Author's first novel. Winner of the 1998 Guardian Fiction Prize and the 2000 Authors' Club First Novel Award. Shortlisted for the 2000 International IMPAC Dublin Literary Award.
"No doubt they will call me a lesbian. They will find words to fit onto me. Words that don't fit me. Words that don't fit Joss." The fictional account of one Joss Moody, a transgender Black Scottish trumpet player, who is revealed on his deathbed to be a woman, inspired by the real-life story of U.S. musician Billy Tipton (neé Dorothy Tipton). Employing multiple first-person perspectives – the bereaved widow, adopted son, mother, registrar, doctor, funeral director, old friends, band members, and a tabloid journalist – all conflicting and interacting like jazz instruments riffing on a melody to illuminate recurrent motifs in Kay's writing, such as being adopted, of mixed parentage and a consequent search for cultural roots.
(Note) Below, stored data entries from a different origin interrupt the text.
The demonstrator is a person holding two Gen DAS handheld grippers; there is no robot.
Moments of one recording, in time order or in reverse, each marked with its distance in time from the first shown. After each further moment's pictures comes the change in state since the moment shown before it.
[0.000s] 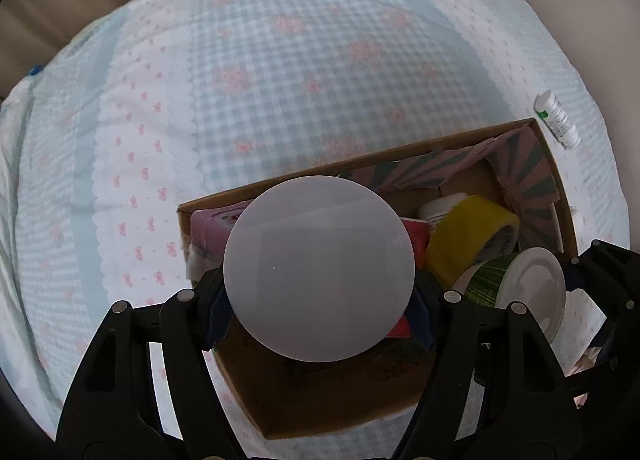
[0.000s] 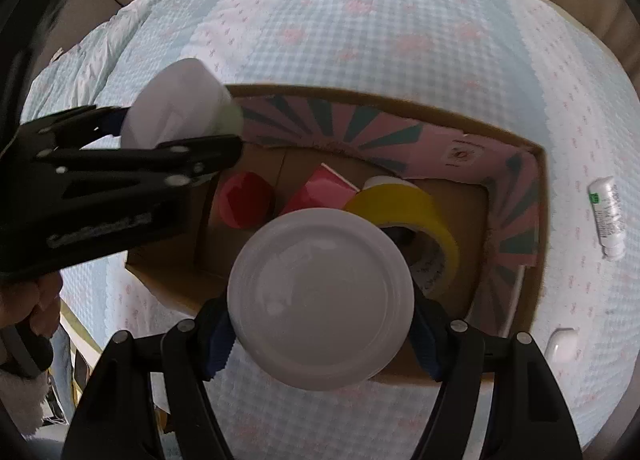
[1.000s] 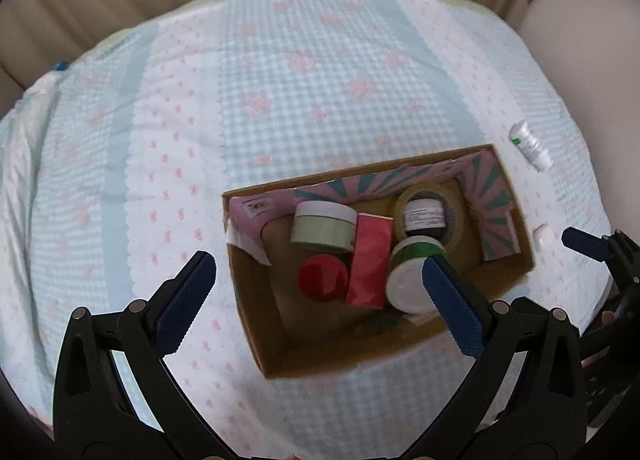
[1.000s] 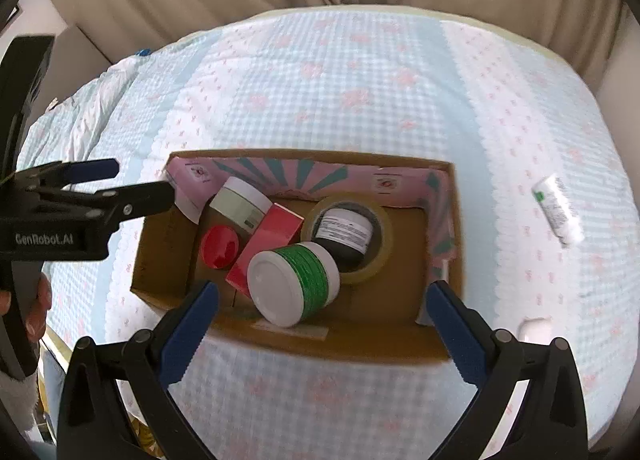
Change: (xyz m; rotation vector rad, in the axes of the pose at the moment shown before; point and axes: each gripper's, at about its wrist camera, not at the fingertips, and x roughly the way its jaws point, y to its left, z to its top) left arm -0.091 0.003 -0.027 -0.059 -0.111 -0.013; right arm -0.081 -0.019 -0.033 0.106 -0.219 -0.090
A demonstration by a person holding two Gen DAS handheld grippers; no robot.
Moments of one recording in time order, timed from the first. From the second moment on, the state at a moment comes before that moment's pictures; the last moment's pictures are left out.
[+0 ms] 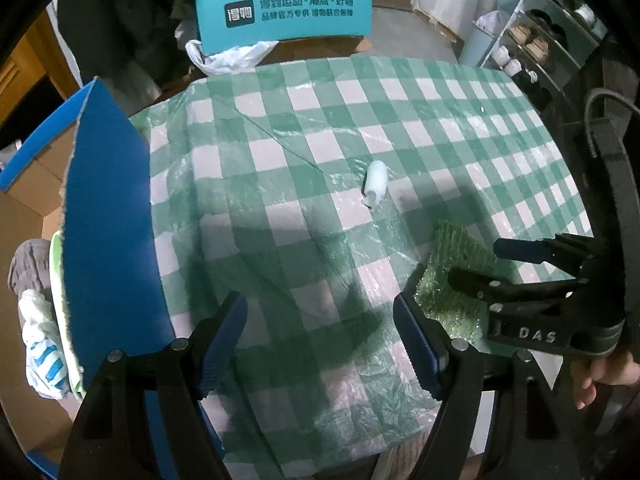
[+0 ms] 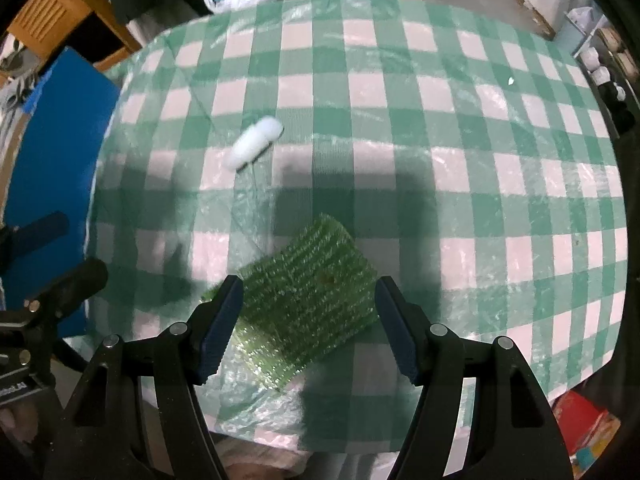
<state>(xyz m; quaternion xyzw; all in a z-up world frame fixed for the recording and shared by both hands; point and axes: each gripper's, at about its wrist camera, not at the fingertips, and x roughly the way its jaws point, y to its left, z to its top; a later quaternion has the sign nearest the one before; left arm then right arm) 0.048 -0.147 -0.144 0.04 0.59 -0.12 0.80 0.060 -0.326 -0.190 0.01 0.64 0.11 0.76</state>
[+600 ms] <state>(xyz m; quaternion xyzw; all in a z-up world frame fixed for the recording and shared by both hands) 0.063 -0.157 -0.174 0.04 0.61 -0.11 0.78 0.076 -0.328 -0.218 -0.05 0.63 0.08 0.77</state>
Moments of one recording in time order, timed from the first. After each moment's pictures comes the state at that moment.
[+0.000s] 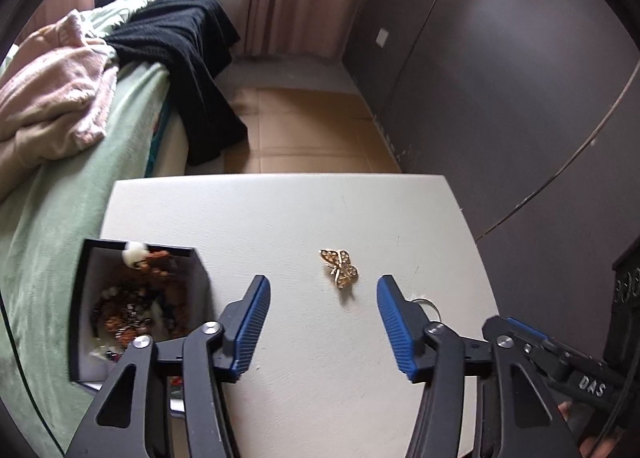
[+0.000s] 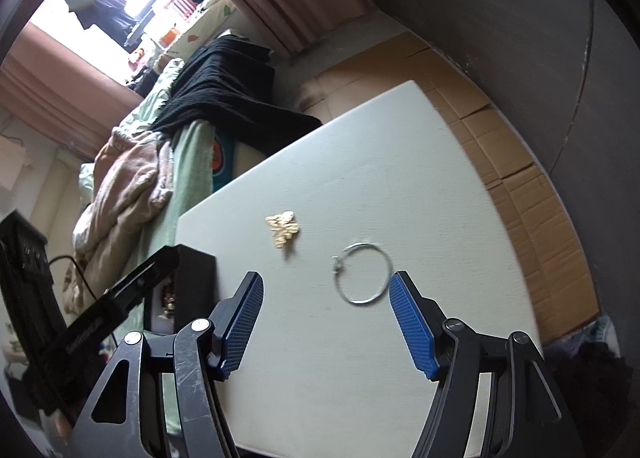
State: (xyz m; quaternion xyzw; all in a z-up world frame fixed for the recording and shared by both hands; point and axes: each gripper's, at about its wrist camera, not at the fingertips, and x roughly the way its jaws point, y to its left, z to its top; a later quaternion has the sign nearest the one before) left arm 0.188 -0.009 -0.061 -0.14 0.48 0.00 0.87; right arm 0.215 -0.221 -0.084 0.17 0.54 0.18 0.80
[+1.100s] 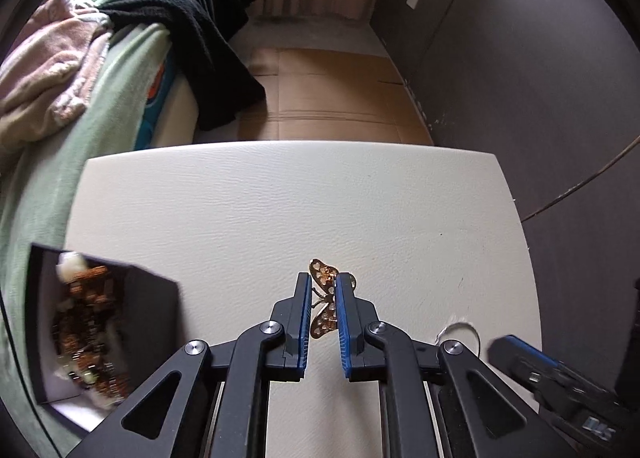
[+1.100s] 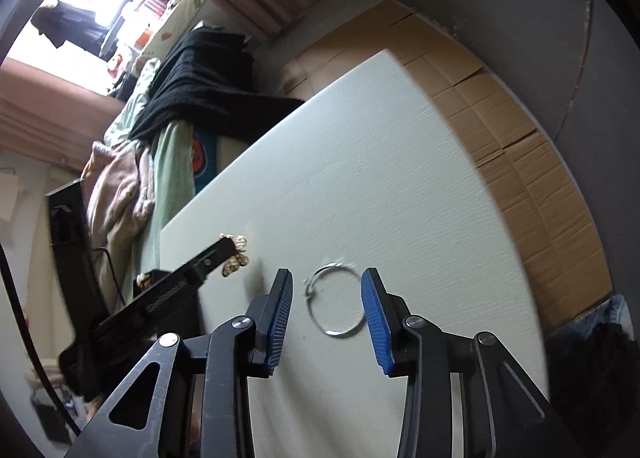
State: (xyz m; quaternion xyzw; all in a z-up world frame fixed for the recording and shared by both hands) left arm 0.235 -0.012 -0.103 -0.13 0.54 0.04 0.83; right arm 0.251 -0.226 -0.120 0.21 0.58 0.18 0.76
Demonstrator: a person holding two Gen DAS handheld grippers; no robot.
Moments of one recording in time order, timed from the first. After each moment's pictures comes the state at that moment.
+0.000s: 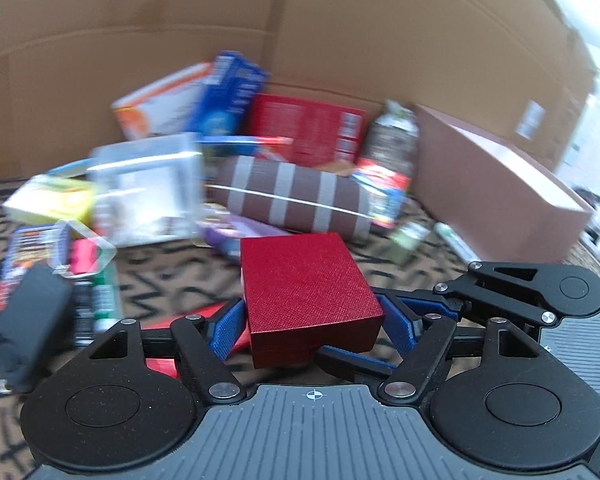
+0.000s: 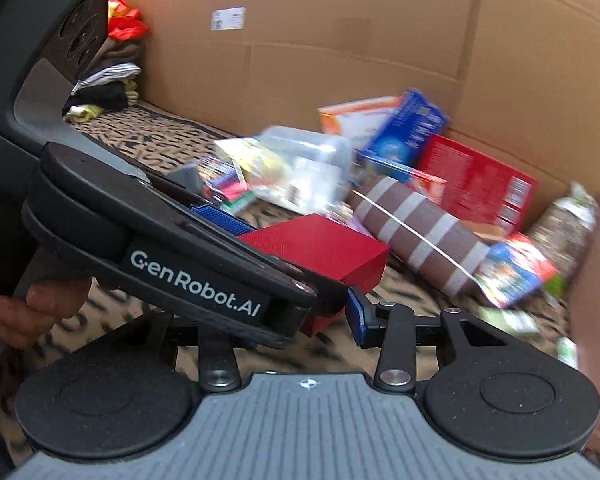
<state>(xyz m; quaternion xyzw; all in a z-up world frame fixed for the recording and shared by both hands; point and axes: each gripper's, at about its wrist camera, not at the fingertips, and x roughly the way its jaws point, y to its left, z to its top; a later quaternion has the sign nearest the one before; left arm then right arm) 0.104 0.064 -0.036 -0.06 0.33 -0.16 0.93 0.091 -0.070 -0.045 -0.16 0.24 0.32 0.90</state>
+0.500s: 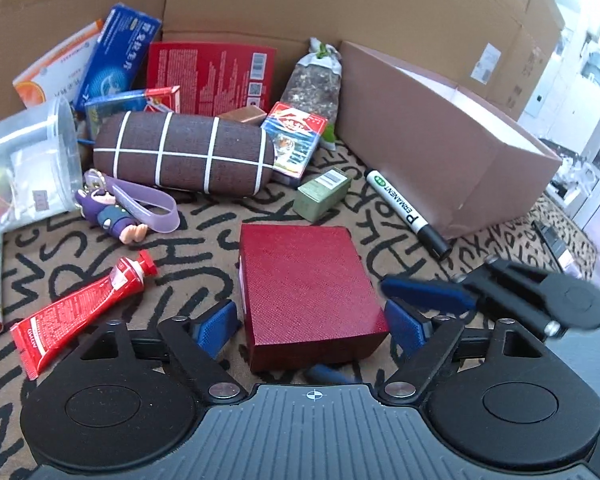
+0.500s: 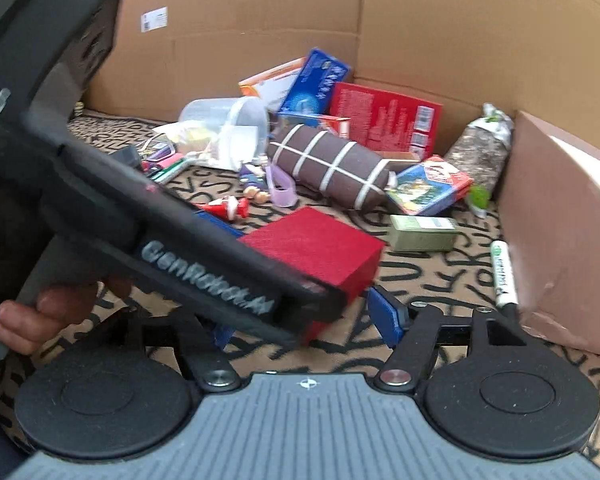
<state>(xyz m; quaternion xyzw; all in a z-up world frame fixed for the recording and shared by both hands) 0.120 0.003 -0.057 -0.05 0.38 -0.21 0.90 0.084 -0.124 -0.067 -0.11 0.27 0.26 0.92</state>
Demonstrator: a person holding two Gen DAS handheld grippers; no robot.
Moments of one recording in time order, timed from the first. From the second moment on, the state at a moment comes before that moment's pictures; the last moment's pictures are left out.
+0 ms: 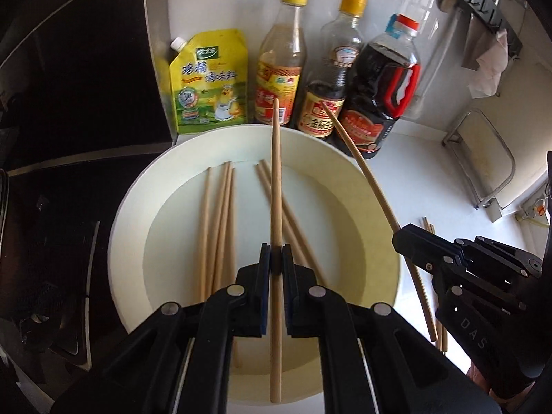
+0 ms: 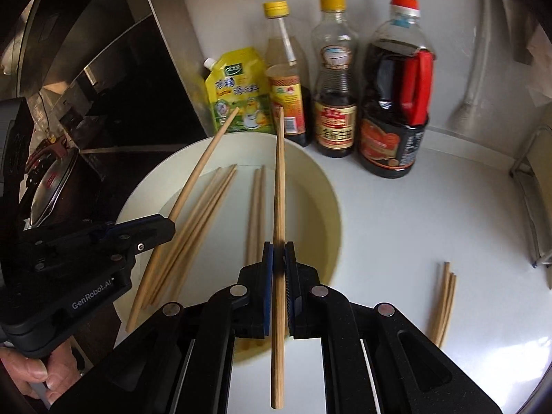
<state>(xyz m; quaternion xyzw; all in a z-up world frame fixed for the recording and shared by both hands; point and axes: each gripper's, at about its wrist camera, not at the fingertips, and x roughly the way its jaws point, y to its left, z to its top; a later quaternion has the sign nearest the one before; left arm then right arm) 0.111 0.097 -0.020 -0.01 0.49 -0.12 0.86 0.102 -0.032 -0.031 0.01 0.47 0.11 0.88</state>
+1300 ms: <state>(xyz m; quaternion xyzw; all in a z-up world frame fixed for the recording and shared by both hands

As the author explained in an interview with Maya Jaggi: "Trumpet's form echoes jazz. There's a solo, with improvisations by people affected by this secret; one refrain made to play different ways. Jazz is fascinating, because it's always fluid, it has the past in it – work songs, slave songs, blues. Jazz is a process of reinventing itself. And race too, is less fixed, more fluid, in jazz. There's a sense in jazz being a family."
"Recounted in clear, spare, utterly unsentimental prose... the voices in this tender, compassionate work were still singing in my head a couple of weeks after I'd finished it." –Observer
[Maya Jaggi, "Race and All that Jazz", The Guardian, 5 December, 1998, p. 10.]